**Task brief**
Reproduce each record below in full, word for word, without images.

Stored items
------------
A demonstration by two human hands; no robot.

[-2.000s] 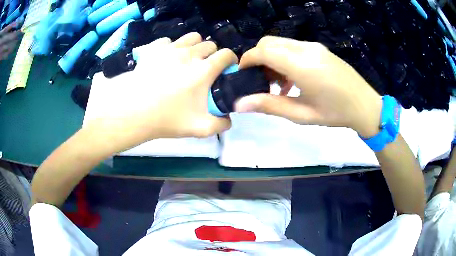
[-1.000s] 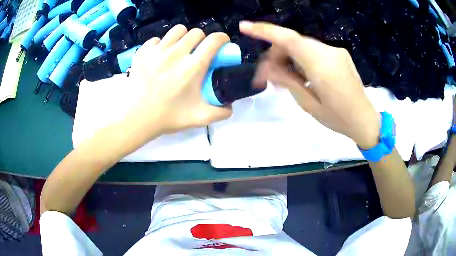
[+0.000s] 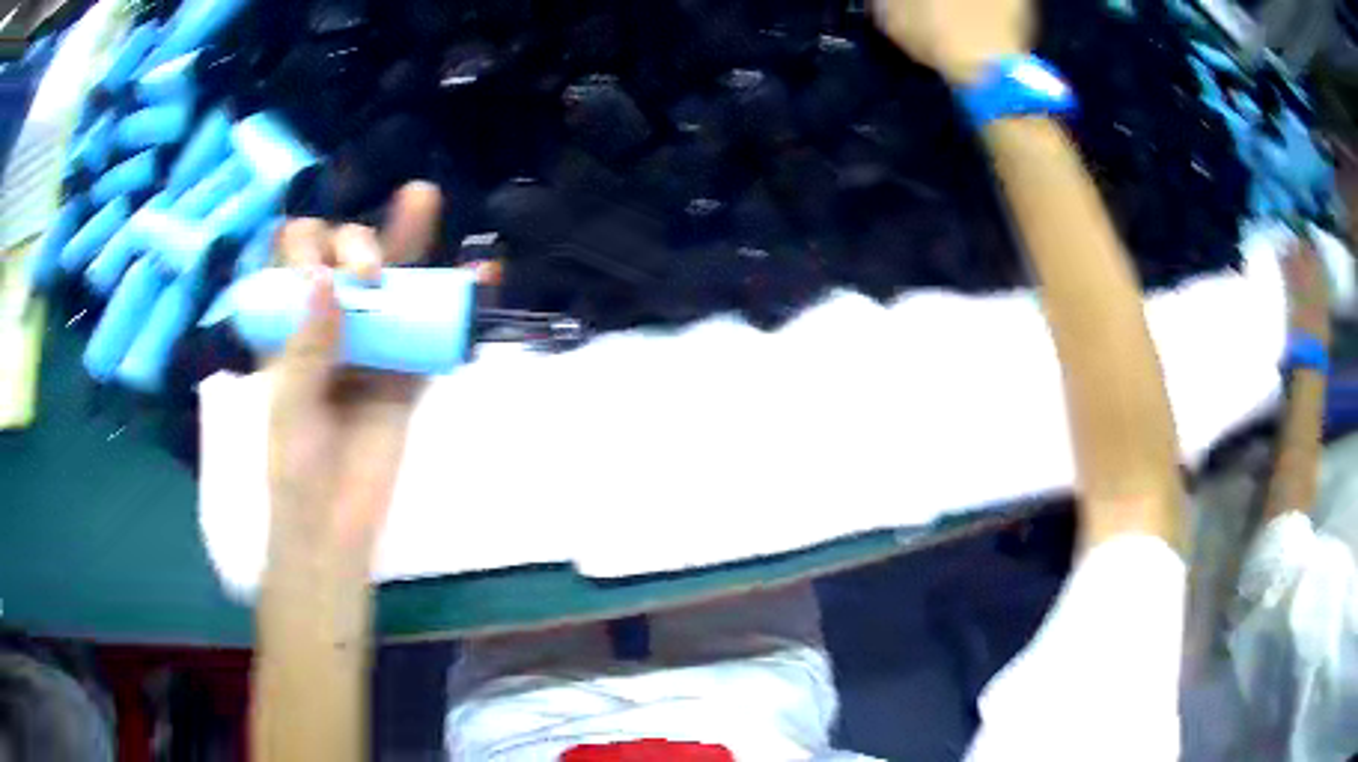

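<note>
My left hand (image 3: 335,320) is closed around a light-blue housing (image 3: 410,319) above the left end of the white padding. The housing lies sideways, and thin dark leads (image 3: 529,328) stick out of its right end, with no black cap there. My right hand (image 3: 961,30) is cut off by the top edge of the picture, over the far side of the heap of black end caps (image 3: 670,164). Its fingertips are out of view, so its hold cannot be told.
White padding (image 3: 775,424) runs along the green table's front edge. Several blue housings (image 3: 142,320) are piled at the left, beside yellowish paper (image 3: 18,350). More blue housings (image 3: 1281,157) lie at the far right. Another person's arm (image 3: 1306,387) reaches in at the right.
The capped housing is gone from between my hands. My left hand has moved left and now holds an uncapped housing. My right hand has moved up and away to the far side of the heap.
</note>
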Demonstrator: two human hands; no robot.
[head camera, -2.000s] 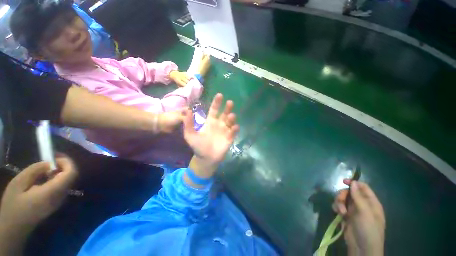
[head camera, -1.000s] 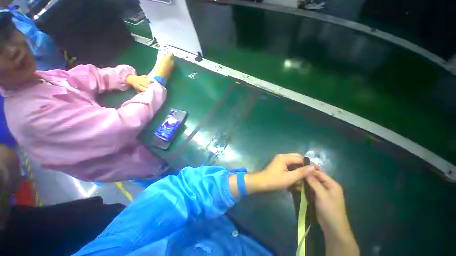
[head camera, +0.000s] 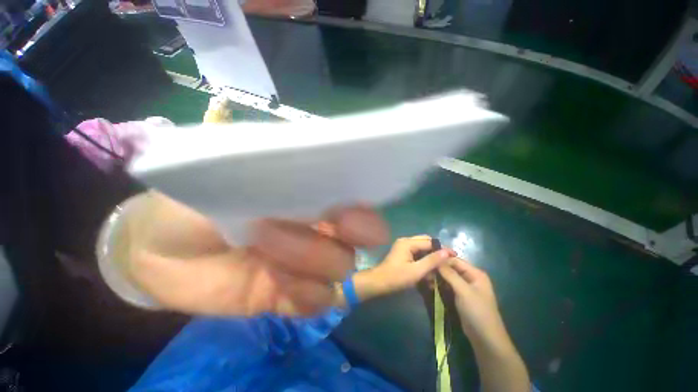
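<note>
A long, narrow yellow adhesive tape strip (head camera: 440, 337) hangs down from between my two hands. A small dark piece (head camera: 436, 244) shows at its top end, at my fingertips. My left hand (head camera: 399, 268) pinches at the top of the strip, with a blue band on its wrist. My right hand (head camera: 471, 287) touches it from the right side and holds the strip's top end too. The fingertips overlap, so the exact grip is partly hidden.
Another person's hand (head camera: 283, 264), with a clear bangle, holds a blurred white sheet or stack (head camera: 306, 164) across the view at left. Behind it are a pink sleeve (head camera: 103, 142) and an upright white panel (head camera: 229, 57). A white rail (head camera: 520, 185) borders the green belt (head camera: 566, 145).
Another person's hand with the white sheet or stack has come in from the left, covering the phone and most of the neighbour in pink. My hands stay together on the strip, slightly further left in view.
</note>
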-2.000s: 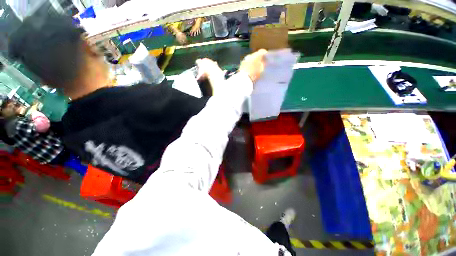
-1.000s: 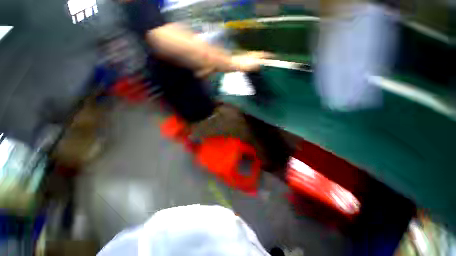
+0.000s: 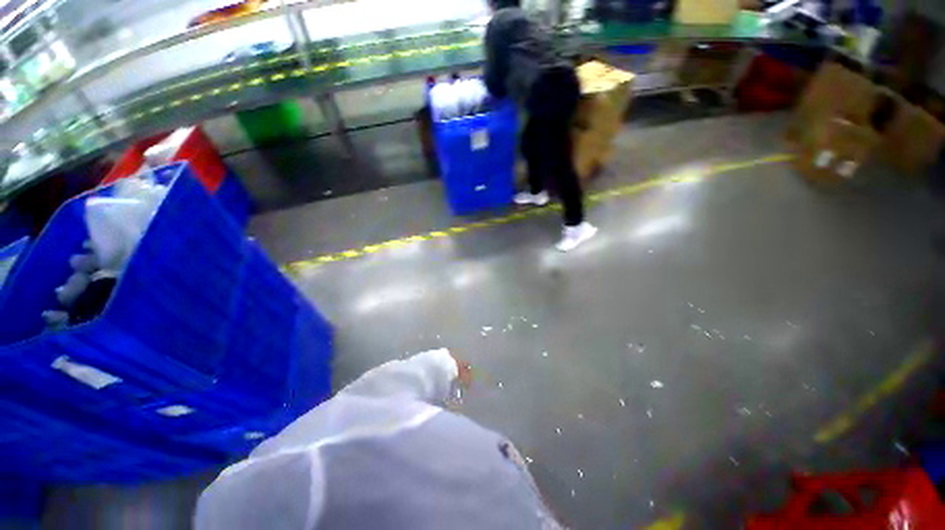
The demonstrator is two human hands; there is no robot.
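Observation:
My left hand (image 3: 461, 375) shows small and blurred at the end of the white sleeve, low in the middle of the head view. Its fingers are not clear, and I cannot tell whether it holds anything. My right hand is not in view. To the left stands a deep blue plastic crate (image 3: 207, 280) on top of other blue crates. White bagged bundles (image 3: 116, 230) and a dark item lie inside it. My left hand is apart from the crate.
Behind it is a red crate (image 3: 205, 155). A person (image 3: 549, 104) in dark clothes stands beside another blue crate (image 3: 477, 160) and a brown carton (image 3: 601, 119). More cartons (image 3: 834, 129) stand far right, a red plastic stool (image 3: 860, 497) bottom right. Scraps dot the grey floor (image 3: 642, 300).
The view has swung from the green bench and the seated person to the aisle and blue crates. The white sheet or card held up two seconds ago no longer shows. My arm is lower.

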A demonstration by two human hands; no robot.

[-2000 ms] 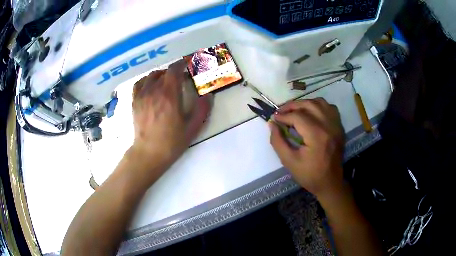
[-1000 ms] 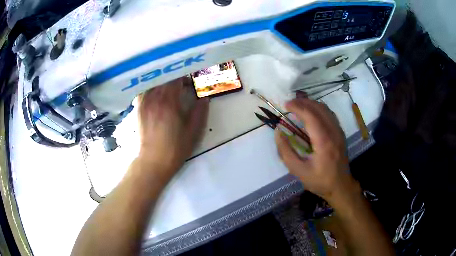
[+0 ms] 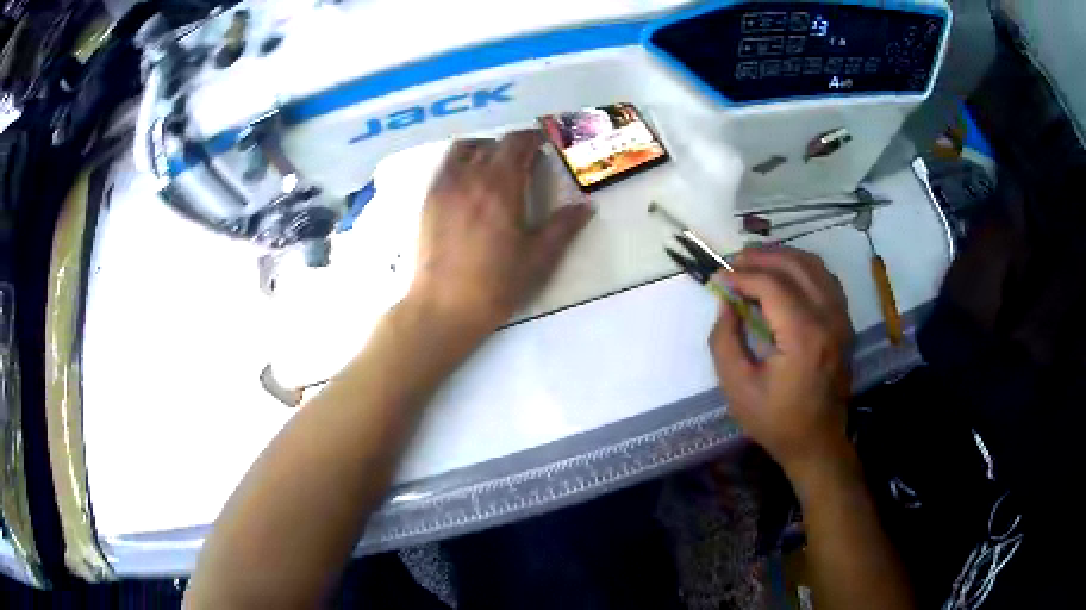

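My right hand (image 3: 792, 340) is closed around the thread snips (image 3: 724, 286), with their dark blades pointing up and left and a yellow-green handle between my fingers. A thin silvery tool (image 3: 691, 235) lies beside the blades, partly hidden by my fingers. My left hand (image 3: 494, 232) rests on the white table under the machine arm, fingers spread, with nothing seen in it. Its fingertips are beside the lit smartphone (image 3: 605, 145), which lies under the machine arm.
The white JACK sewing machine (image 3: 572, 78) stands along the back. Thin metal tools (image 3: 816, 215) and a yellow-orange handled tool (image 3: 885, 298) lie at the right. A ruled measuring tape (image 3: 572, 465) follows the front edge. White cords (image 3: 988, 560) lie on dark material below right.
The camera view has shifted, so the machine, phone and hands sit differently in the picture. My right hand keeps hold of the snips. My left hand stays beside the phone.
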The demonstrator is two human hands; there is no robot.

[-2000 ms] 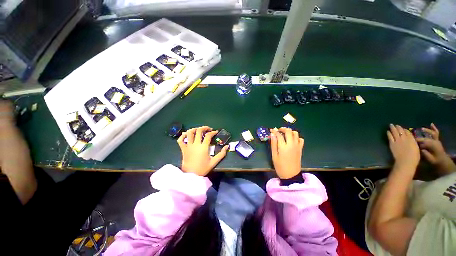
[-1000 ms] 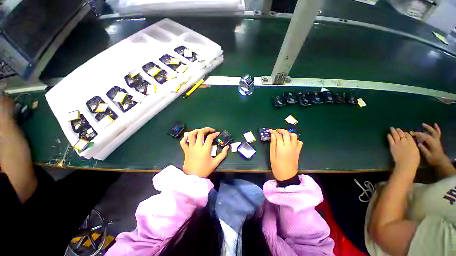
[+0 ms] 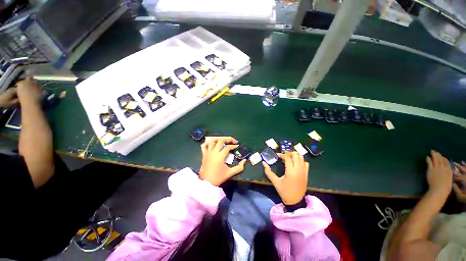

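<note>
Several small smartwatch units lie in a row on the green bench. My left hand rests over the left part of the row, fingers spread, thumb and fingertips touching a dark unit with a coloured screen. My right hand has its thumb at the lower edge of a unit with a pale screen. Its fingertips are just below a unit with a lit icon screen. A unit with a blue mark lies at the right, another at the left. White tabs lie beside the units.
A white blister tray holding units stands at left, with a yellow stick by its edge. A clear-silver item sits beside the metal post. A dark row of units lies at right. Co-workers' arms are on both sides.
The view has shifted, so the bench things appear further right and lower. My right hand has moved left, off the right-hand units, its thumb now at the pale-screened unit. My left hand stays at its unit.
</note>
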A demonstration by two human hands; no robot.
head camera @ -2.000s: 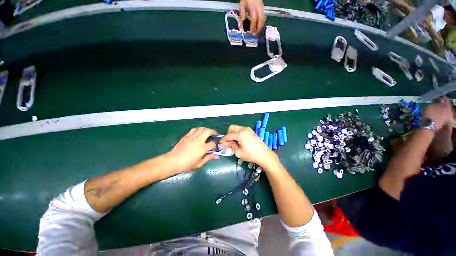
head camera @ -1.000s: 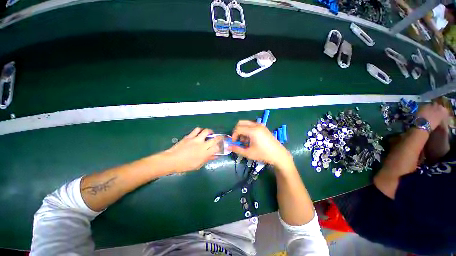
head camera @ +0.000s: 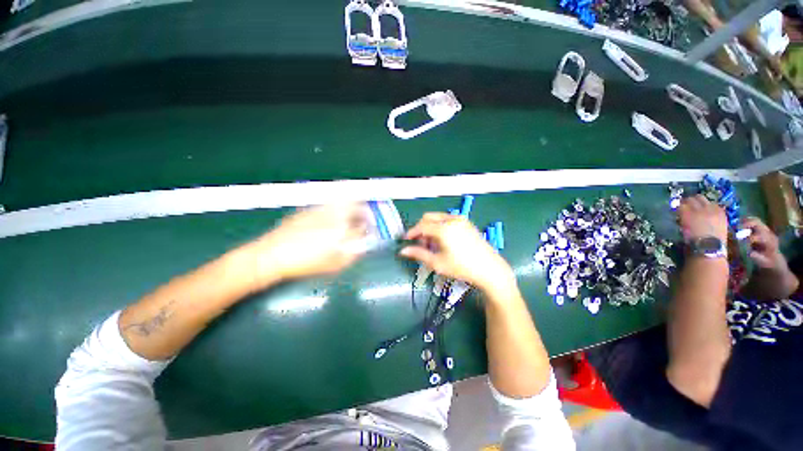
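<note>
My left hand (head camera: 330, 238) is blurred and holds a white housing (head camera: 385, 224) with blue at its end, near the belt edge rail. My right hand (head camera: 445, 247) is just right of the housing, fingers bent close together; whether it holds something small is not clear. Dark wired board assemblies (head camera: 438, 328) with small white discs lie below my right hand and partly under it. Loose blue batteries (head camera: 495, 235) lie right of and behind my right hand.
A heap of wired parts (head camera: 603, 251) lies to the right. Beyond the pale belt edge rail (head camera: 264, 195), the green belt (head camera: 220, 114) carries spaced housings (head camera: 424, 114). Another person's arms (head camera: 704, 291) are at the right, near more blue batteries (head camera: 720, 189). A red stool (head camera: 592, 384) is below.
My left hand has moved up and left with the housing, away from my right hand. Blue now shows in the housing. Belt housings have shifted left. The neighbour's hands have moved apart.
</note>
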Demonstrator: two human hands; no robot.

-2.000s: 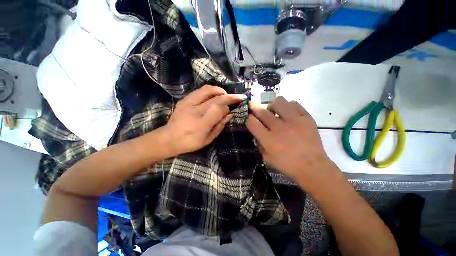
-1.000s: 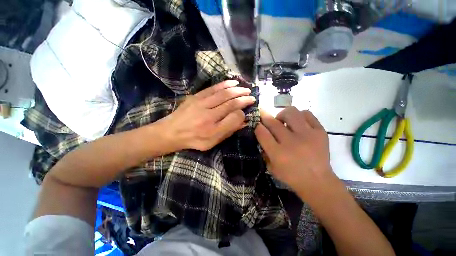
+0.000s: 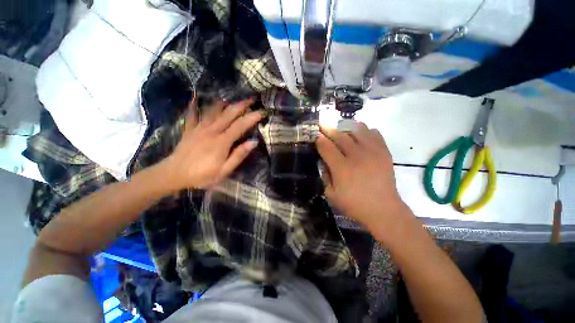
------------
**Solution for this exercise**
A demonstration by two human hands; no robot.

[-2.000s] 
[-1.000s] 
[+0.000s] 

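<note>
My left hand (image 3: 335,320) is closed around a light-blue housing (image 3: 410,319) above the left end of the white padding. The housing lies sideways, and thin dark leads (image 3: 529,328) stick out of its right end, with no black cap there. My right hand (image 3: 961,30) is cut off by the top edge of the picture, over the far side of the heap of black end caps (image 3: 670,164). Its fingertips are out of view, so its hold cannot be told.
White padding (image 3: 775,424) runs along the green table's front edge. Several blue housings (image 3: 142,320) are piled at the left, beside yellowish paper (image 3: 18,350). More blue housings (image 3: 1281,157) lie at the far right. Another person's arm (image 3: 1306,387) reaches in at the right.
The capped housing is gone from between my hands. My left hand has moved left and now holds an uncapped housing. My right hand has moved up and away to the far side of the heap.
</note>
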Demonstrator: two human hands; no robot.
[head camera, -2.000s] 
[head camera, -1.000s] 
[head camera, +0.000s] 
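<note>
A long, narrow yellow adhesive tape strip (head camera: 440, 337) hangs down from between my two hands. A small dark piece (head camera: 436, 244) shows at its top end, at my fingertips. My left hand (head camera: 399, 268) pinches at the top of the strip, with a blue band on its wrist. My right hand (head camera: 471, 287) touches it from the right side and holds the strip's top end too. The fingertips overlap, so the exact grip is partly hidden.
Another person's hand (head camera: 283, 264), with a clear bangle, holds a blurred white sheet or stack (head camera: 306, 164) across the view at left. Behind it are a pink sleeve (head camera: 103, 142) and an upright white panel (head camera: 229, 57). A white rail (head camera: 520, 185) borders the green belt (head camera: 566, 145).
Another person's hand with the white sheet or stack has come in from the left, covering the phone and most of the neighbour in pink. My hands stay together on the strip, slightly further left in view.
</note>
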-2.000s: 
-1.000s: 
+0.000s: 
The demonstrator is two human hands; there is no robot.
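Observation:
My left hand (image 3: 461, 375) shows small and blurred at the end of the white sleeve, low in the middle of the head view. Its fingers are not clear, and I cannot tell whether it holds anything. My right hand is not in view. To the left stands a deep blue plastic crate (image 3: 207, 280) on top of other blue crates. White bagged bundles (image 3: 116, 230) and a dark item lie inside it. My left hand is apart from the crate.
Behind it is a red crate (image 3: 205, 155). A person (image 3: 549, 104) in dark clothes stands beside another blue crate (image 3: 477, 160) and a brown carton (image 3: 601, 119). More cartons (image 3: 834, 129) stand far right, a red plastic stool (image 3: 860, 497) bottom right. Scraps dot the grey floor (image 3: 642, 300).
The view has swung from the green bench and the seated person to the aisle and blue crates. The white sheet or card held up two seconds ago no longer shows. My arm is lower.
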
A demonstration by two human hands; no robot.

[-2000 ms] 
[-1000 ms] 
[+0 ms] 

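My right hand (image 3: 792, 340) is closed around the thread snips (image 3: 724, 286), with their dark blades pointing up and left and a yellow-green handle between my fingers. A thin silvery tool (image 3: 691, 235) lies beside the blades, partly hidden by my fingers. My left hand (image 3: 494, 232) rests on the white table under the machine arm, fingers spread, with nothing seen in it. Its fingertips are beside the lit smartphone (image 3: 605, 145), which lies under the machine arm.
The white JACK sewing machine (image 3: 572, 78) stands along the back. Thin metal tools (image 3: 816, 215) and a yellow-orange handled tool (image 3: 885, 298) lie at the right. A ruled measuring tape (image 3: 572, 465) follows the front edge. White cords (image 3: 988, 560) lie on dark material below right.
The camera view has shifted, so the machine, phone and hands sit differently in the picture. My right hand keeps hold of the snips. My left hand stays beside the phone.
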The demonstrator is two human hands; there is no robot.

[-2000 ms] 
[-1000 ms] 
[+0 ms] 

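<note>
Several small smartwatch units lie in a row on the green bench. My left hand rests over the left part of the row, fingers spread, thumb and fingertips touching a dark unit with a coloured screen. My right hand has its thumb at the lower edge of a unit with a pale screen. Its fingertips are just below a unit with a lit icon screen. A unit with a blue mark lies at the right, another at the left. White tabs lie beside the units.
A white blister tray holding units stands at left, with a yellow stick by its edge. A clear-silver item sits beside the metal post. A dark row of units lies at right. Co-workers' arms are on both sides.
The view has shifted, so the bench things appear further right and lower. My right hand has moved left, off the right-hand units, its thumb now at the pale-screened unit. My left hand stays at its unit.
</note>
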A demonstration by two human hands; no robot.
head camera @ -2.000s: 
head camera @ -1.000s: 
head camera @ +0.000s: 
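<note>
My left hand (head camera: 330, 238) is blurred and holds a white housing (head camera: 385, 224) with blue at its end, near the belt edge rail. My right hand (head camera: 445, 247) is just right of the housing, fingers bent close together; whether it holds something small is not clear. Dark wired board assemblies (head camera: 438, 328) with small white discs lie below my right hand and partly under it. Loose blue batteries (head camera: 495, 235) lie right of and behind my right hand.
A heap of wired parts (head camera: 603, 251) lies to the right. Beyond the pale belt edge rail (head camera: 264, 195), the green belt (head camera: 220, 114) carries spaced housings (head camera: 424, 114). Another person's arms (head camera: 704, 291) are at the right, near more blue batteries (head camera: 720, 189). A red stool (head camera: 592, 384) is below.
My left hand has moved up and left with the housing, away from my right hand. Blue now shows in the housing. Belt housings have shifted left. The neighbour's hands have moved apart.
</note>
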Demonstrator: two human hands; no robot.

-2.000s: 
-1.000s: 
+0.000s: 

This answer leaves nothing further to address.